Thursday, 9 February 2006

Matters of Public Importance

Oil for Food Program

3:33 pm

Photo of Gavan O'ConnorGavan O'Connor (Corio, Australian Labor Party, Shadow Minister for Agriculture and Fisheries) Share this | Hansard source

The matter of public importance we are debating today is the biggest scandal this nation has seen in its recent political history: the payment of kickbacks worth $300 million by the Australian Wheat Board to the Iraqi dictator Saddam Hussein. These kickbacks occurred at a time when the Australian government was strutting the domestic and international stage railing against the excesses of the Saddam Hussein regime and preparing for war against it. There is one central, undeniable fact in this whole sordid saga: this scandal occurred on the Howard government’s watch. No-one else is to blame; this scandal occurred on the Howard government’s watch. The Liberal and National party government led by John Howard has presided over a scandal of gigantic monetary proportions—$300 million worth of growers’ money paid to an Iraqi dictator.

The Prime Minister is an emperor without clothes in this scandal. It is of such proportion that there is really no credible defence for this bankrupt government. The government claims that it knew nothing of the kickbacks in face of the evidence that we now have. If that is the case, then it is culpable on a grand scale. If it knew of the kickbacks and failed to act on that information, then it is culpable on an infinitely greater scale. Either way it stands condemned. It stands condemned for its failure to act to investigate the Australian Wheat Board over payments of some $300 million to the Iraqi dictator.

The charges of substance now against this government are most serious indeed. In the face of the evidence presented to the Cole inquiry thus far, on the most generous of interpretations this government is guilty of negligence and incompetence. At worst, it is guilty of a breathtaking betrayal of Australian wheat growers, the rural communities on which they depend, the Australian community and the international community of which we are a part.

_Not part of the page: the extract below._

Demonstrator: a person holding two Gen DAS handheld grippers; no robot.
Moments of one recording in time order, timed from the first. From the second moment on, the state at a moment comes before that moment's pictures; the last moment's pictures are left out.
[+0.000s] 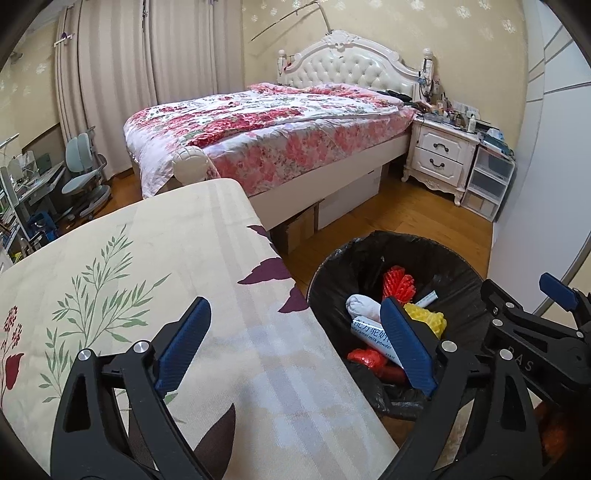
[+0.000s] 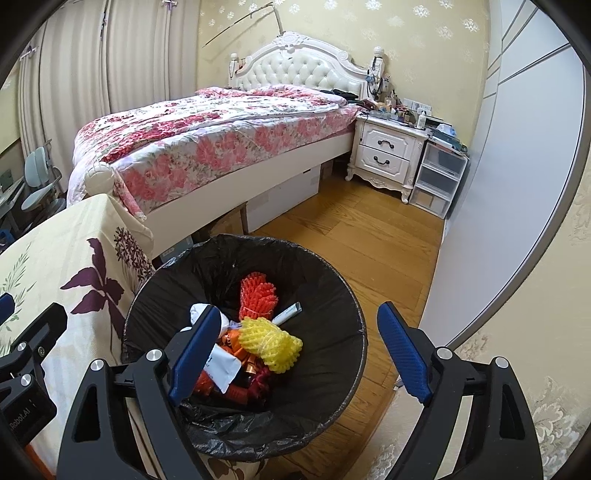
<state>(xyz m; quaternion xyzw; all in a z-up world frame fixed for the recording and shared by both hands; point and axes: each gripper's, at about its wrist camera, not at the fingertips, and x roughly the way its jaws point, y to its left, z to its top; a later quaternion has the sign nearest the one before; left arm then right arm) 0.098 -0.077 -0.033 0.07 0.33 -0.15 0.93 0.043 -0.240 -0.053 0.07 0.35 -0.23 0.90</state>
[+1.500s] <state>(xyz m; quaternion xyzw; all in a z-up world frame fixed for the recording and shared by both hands) 0.008 0.000 0.006 0.04 0.28 -0.11 0.95 -0.031 -0.177 -0.011 0.04 0.30 -0.18 0.94</state>
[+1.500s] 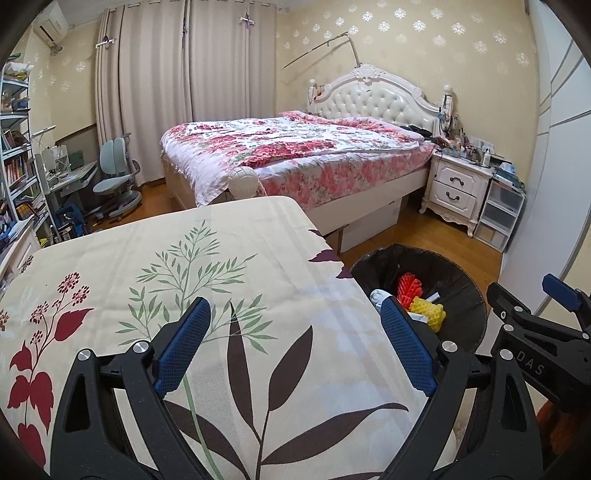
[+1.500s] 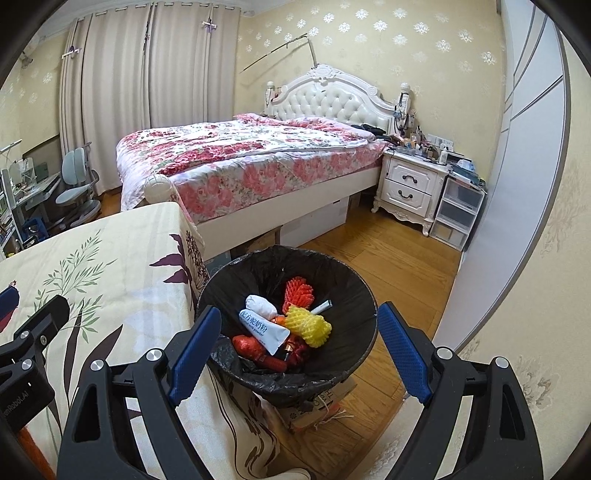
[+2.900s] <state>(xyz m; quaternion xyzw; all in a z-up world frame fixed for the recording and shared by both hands) 0.008 0.005 0.003 0.04 0.28 -0.11 0.95 -0.032 -0.174 -0.010 0.04 0.30 -0.18 0.94</state>
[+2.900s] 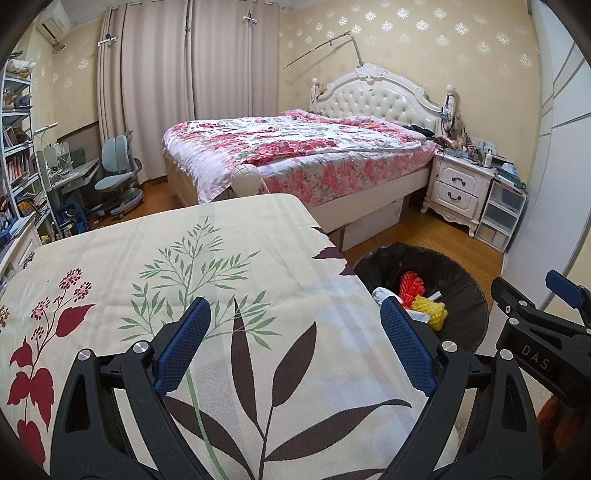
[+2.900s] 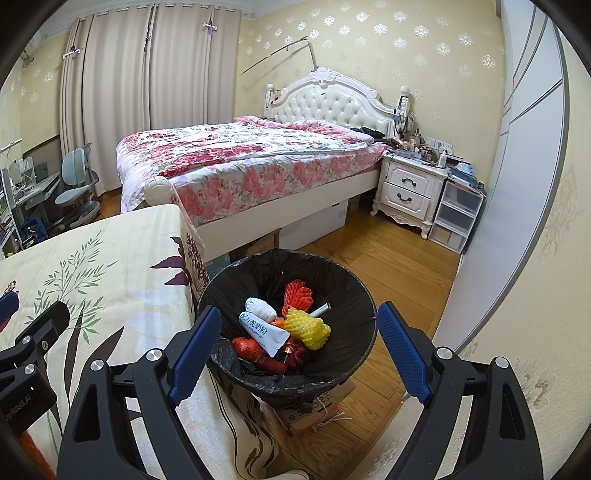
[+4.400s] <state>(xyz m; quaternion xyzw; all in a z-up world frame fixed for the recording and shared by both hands) 0.006 0.003 0.003 0.04 0.28 -0.10 0.95 -0.032 -0.172 -0.011 0.04 0.30 -0.18 0.94</state>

As the evidence from the Cole inquiry mounts, front and square now in the docks are the Prime Minister, John Howard, the Deputy Prime Minister, Mark Vaile, the Minister for Foreign Affairs, Alexander Downer, the former Minister for Agriculture, Fisheries and Forestry, Warren Truss and the current agriculture minister, Peter McGauran. The issues at stake in the failure of the government to investigate the Australian Wheat Board over payments to the Iraq regime go to the very heart of the values that underpin the democratic processes in this great country. They go to the value of accountability. They go to the issue of transparency. They go to truth in government. And they go to the culture of cover-up and deceit in a government drunk on its own hubris, arrogant in its actions and now in complete denial of any responsibility for this scandal.

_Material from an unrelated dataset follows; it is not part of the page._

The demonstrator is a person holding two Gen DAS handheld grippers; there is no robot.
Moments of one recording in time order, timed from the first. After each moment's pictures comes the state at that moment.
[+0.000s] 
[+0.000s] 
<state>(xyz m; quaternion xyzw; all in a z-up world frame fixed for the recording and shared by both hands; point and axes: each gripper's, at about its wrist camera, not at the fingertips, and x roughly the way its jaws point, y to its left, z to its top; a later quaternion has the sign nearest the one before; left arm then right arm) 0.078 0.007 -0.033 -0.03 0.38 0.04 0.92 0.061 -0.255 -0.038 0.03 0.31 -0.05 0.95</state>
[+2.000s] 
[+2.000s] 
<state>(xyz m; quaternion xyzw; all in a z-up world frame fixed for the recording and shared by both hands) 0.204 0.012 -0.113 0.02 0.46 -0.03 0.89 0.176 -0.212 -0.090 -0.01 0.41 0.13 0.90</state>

This nation’s great international reputation is being sullied by each new revelation in the Cole inquiry. Piece by piece, as the evidence mounts the Australian people are inexorably drawn to the conclusion that, from the Prime Minister down, this nation has been betrayed by a cabal of senior ministers that, pathetically, now deny any culpability for the facts and the effects of the scandal.

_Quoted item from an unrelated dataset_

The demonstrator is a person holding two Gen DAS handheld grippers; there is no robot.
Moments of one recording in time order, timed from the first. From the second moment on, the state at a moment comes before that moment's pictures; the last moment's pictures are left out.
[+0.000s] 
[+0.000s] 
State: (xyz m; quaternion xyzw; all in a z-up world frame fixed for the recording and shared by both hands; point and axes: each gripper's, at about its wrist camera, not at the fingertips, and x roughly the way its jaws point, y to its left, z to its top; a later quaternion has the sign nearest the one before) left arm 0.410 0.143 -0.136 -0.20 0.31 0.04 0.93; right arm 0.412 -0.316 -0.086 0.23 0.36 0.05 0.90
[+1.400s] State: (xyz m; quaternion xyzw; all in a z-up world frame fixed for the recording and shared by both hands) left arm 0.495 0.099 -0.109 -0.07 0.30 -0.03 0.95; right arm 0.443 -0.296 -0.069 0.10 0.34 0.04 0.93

The effects of this scandal are enormous. They are already being felt by wheat growers around this nation. There has been direct damage to wheat growers and their families as a result of the negligence and the incompetence of this government. Australia recently lost a contract for $1 million tonnes of wheat. The price of shares in AWB, which shares are largely held by wheat growers around this nation, has declined some 30 per cent—a direct consequence of this government’s ineptitude, incompetence and negligence. The damage is being done, as we speak, to the wheat growers of this nation. It is no use the government attempting to shift the blame, as it always does in these issues, onto the opposition or onto its officials. It cannot escape its most singular responsibility in this scandal. At the heart of it is a $300 million kickback payment to an Iraqi dictator at a time when this government was spinning the line to the Australian people that this person and his regime were evil and when it was preparing to go to war.